I don't get worked up over Easter, perhaps because its secular aspects (new clothes and Easter bunnies) seem both self-serving and silly. The coordinating of the solar and lunar calendars is interesting. I'm fond of repeating to people how Easter is calculated. But it's possible to consider such things even in the absence of glazed ham and peas. For our first Easter together I rounded up bags of Bordeaux Easter eggs from See's Candies. They had to be Bordeaux. I drove from one See's to another, four different stores in three different towns, to accumulate them. My wife was just past midway in her first pregnancy. As I downed a late breakfast or brunch somewhat bleary-eyed, having worked past midnight the night before, she downed a pound or so of high quality Bordeaux eggs. The climax of this strange event was that she ran to the bathroom and threw up. When her head stopped spinning, she called her sister and sat there chattering with the phone in one hand and a nicely decorated half-pound Bordeaux egg in hand. I wondered if she thought — of course, thinking itself was at the core of this problem — that in the United States all Easter eggs had to be eaten before noon. She cycled through this process with and without calling her sister until every last crumb and globule of Bordeaux was safely gone, and then went back to bed. After many more trips, she showered, got dressed and was ready for Easter dinner. When I look back, I see nothing but warning signs, one after another, that I was too young, too inexperienced and too optimistic to heed.

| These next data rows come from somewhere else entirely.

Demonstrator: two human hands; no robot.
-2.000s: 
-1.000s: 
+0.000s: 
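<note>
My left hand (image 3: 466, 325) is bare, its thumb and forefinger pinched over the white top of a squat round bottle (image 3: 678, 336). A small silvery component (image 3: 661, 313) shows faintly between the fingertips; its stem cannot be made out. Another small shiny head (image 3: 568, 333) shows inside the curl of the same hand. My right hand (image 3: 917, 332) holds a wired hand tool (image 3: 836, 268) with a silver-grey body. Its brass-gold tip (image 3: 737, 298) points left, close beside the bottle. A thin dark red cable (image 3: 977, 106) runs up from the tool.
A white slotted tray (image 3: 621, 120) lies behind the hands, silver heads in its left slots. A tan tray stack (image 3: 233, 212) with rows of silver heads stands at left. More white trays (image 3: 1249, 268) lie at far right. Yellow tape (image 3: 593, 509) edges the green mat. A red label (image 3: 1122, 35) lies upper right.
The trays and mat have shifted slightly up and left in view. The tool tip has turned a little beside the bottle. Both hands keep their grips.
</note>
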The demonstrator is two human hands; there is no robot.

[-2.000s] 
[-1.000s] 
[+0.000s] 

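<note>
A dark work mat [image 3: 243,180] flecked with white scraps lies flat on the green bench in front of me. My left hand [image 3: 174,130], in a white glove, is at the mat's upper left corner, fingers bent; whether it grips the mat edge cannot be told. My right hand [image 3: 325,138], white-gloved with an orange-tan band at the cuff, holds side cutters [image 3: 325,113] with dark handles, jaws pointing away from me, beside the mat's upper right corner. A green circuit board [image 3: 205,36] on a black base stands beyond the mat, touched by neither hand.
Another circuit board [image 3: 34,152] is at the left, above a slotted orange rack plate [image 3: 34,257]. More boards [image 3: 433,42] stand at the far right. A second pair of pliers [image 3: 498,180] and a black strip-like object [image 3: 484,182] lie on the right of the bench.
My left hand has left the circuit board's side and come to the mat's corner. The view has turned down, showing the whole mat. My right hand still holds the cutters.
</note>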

But, this is Christmas, not Easter, the grand secular holiday of holidays. Nothing holds a candle to it. And yet, the single most wonderful day of the year is now the day after Christmas. What's done is done. What wasn't done can no longer be expected to be done. The presents are opened or missing or excused. The mystery and anticipation is put finally to rest.

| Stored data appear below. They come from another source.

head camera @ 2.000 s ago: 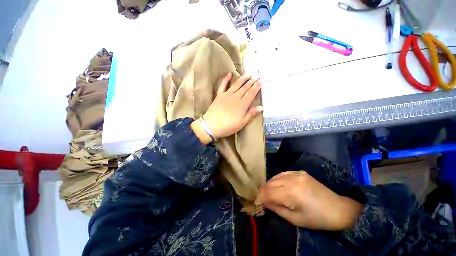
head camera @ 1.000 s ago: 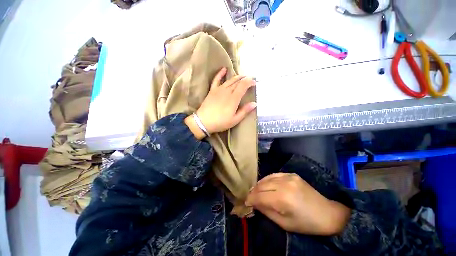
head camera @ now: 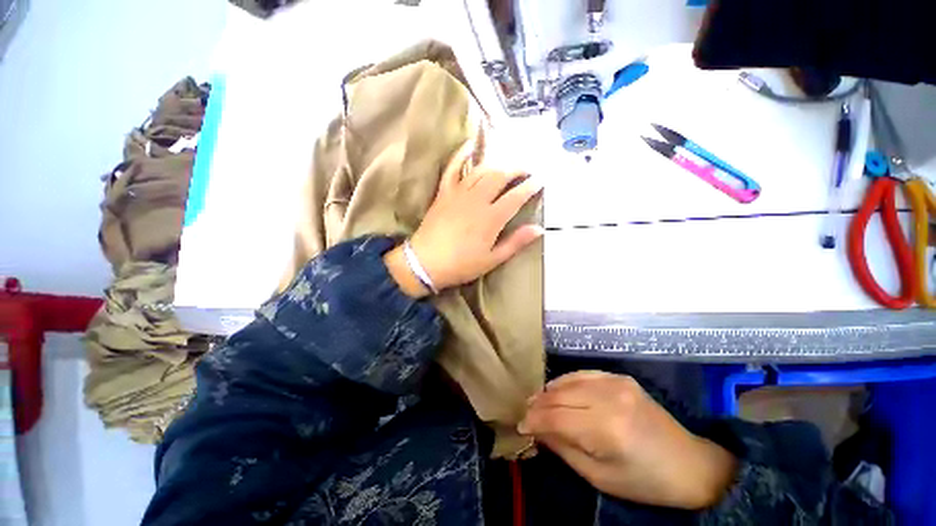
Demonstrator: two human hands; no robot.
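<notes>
A khaki garment piece [head camera: 395,134] lies on the white table and hangs over its front edge towards my body. My left hand [head camera: 474,226] lies flat on the cloth with fingers spread, near its right edge. My right hand [head camera: 616,431] pinches the lower corner of the cloth between thumb and fingers, in front of the table edge. The sewing machine's needle area [head camera: 521,95] is just beyond the cloth, not touching my hands. A grey-blue ribbed cylinder [head camera: 579,115] stands right of it.
Pink and blue thread snips [head camera: 703,164] lie right of the machine. Red-orange shears [head camera: 885,247] and a pen [head camera: 842,154] are far right. Brown-khaki bundles [head camera: 154,205] lie left. A measuring strip [head camera: 718,337] runs along the front edge. A blue bin [head camera: 908,431] is below right.
The view has shifted, so the snips, shears and measuring strip appear lower, and a dark shape shows at upper right. Both hands keep their places on the cloth.
</notes>
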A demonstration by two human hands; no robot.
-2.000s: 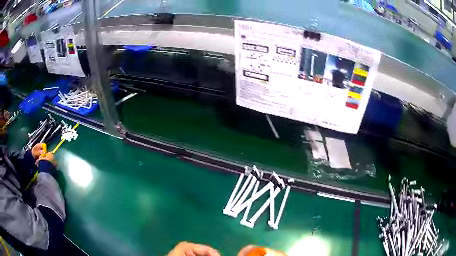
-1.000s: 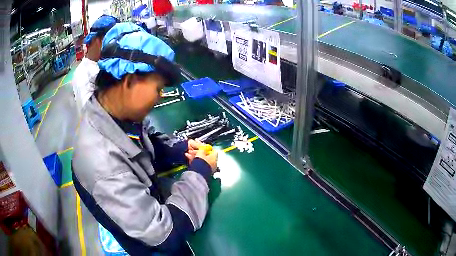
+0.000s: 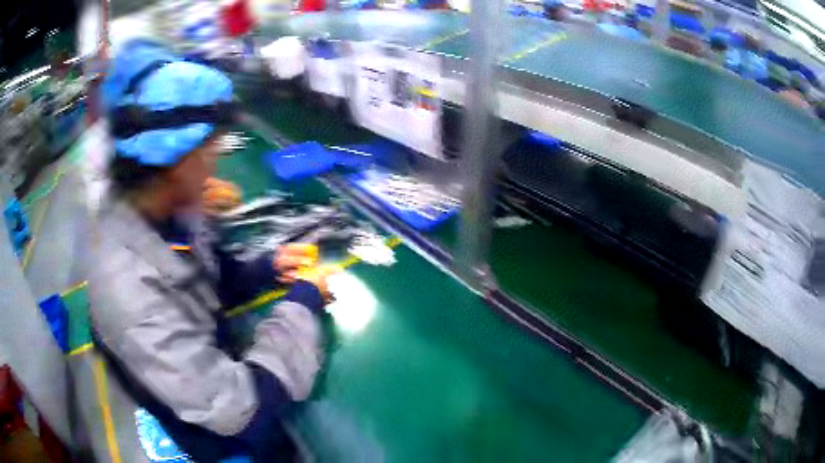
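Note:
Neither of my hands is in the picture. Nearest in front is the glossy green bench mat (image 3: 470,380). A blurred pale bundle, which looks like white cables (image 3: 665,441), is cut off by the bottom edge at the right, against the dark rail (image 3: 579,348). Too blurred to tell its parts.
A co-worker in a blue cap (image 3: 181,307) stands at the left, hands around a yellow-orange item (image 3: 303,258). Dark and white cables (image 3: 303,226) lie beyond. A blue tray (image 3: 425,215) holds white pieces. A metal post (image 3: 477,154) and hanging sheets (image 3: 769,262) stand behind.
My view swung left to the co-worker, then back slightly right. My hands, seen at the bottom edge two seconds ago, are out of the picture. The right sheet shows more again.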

On a side note, the Senate passed a health care bill this Christmas Eve to the consternation of many. I'm convinced it's the word Care in Health Care that causes so much trouble. Mandatory caring is something only a communist would favor. People should be free to care or not to care. When the House and Senate versions are harmonized, or rectified, or whatever they do, we'll find ourselves with some sort of national insurance program. If they're smart, they'll eliminate the words Health Care altogether, which would leave us quibbling over nothing more than monetary considerations, for which there is an easy answer. It brings us, oddly enough, back to Christmas.

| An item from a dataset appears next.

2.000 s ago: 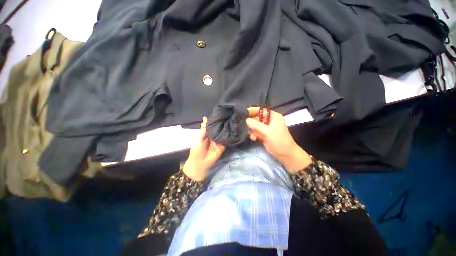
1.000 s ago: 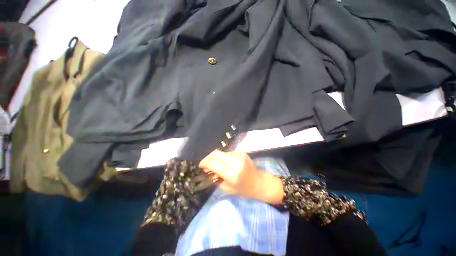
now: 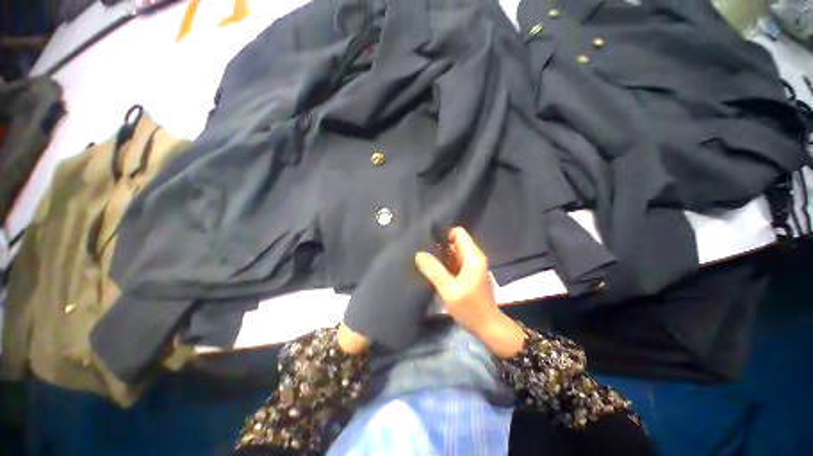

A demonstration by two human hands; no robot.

If we change the nature of Christmas, its accepted nature, from a day of gift giving and caring for others to a day when people give to themselves the one thing or things they've wanted all year, if we bypass altogether the necessity to care either for or about others and add a December surcharge on all gifts with 5% payable directly to Goldman Sacks, we could easily fund an insurance program that would benefit… Well, that would benefit us. Without having to specify beyond us those who would actually benefit, the economy could be healed, doctors could charge what was convenient, the wars could go on, and almost everyone — except grandmother — could live happily ever after.

Under my plan, a plan that I expect to be far more successful than Easter eggs, the best day of the year could once again be Christmas itself.